◆ Source material
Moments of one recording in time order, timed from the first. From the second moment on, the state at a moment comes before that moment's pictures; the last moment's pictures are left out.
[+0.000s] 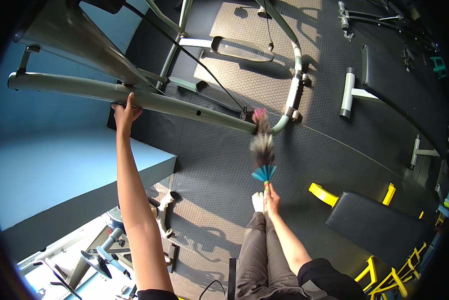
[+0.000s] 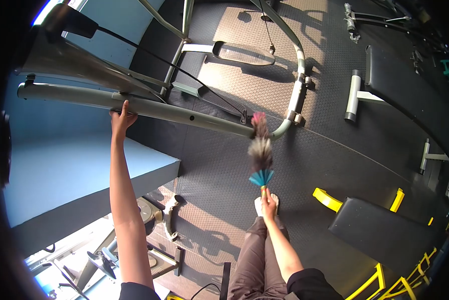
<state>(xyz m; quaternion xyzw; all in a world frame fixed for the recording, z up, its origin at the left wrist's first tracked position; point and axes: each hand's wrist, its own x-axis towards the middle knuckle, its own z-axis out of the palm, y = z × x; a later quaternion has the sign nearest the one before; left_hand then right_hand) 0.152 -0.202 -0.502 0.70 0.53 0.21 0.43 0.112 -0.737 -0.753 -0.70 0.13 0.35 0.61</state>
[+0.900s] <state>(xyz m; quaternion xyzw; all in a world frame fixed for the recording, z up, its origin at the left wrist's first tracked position) 0.152 -0.206 -0.494 0.70 0.55 0.24 0.39 0.244 -0.754 -0.624 -0.82 0.03 0.49 0.29</state>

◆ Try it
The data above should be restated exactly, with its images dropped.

◆ Final answer
Moments of one recording in time order, timed from the first. From the second moment on, the state at a moment comes before that moment's pictures; the last moment's pictures are left out.
[+0.000s] 
[+0.000s] 
<state>(xyz m; quaternion xyzw; all in a world frame fixed for the recording, z up, its origin at the left wrist's first tracked position; point and axes: each hand's wrist, its own x-axis towards the middle knuckle, its own z-axis out of the palm, y = z × x; a later quaternion has the sign nearest the one before; left_hand then right_hand) 0.152 -0.202 -0.502 0.70 0.53 0.21 0.43 0.112 -0.737 -0.753 -0.70 0.13 0.35 0.61</state>
[+0.900s] <state>(xyz m; quaternion xyzw; all in a world frame fixed for the recording, z up, its origin at the left wrist's first tracked position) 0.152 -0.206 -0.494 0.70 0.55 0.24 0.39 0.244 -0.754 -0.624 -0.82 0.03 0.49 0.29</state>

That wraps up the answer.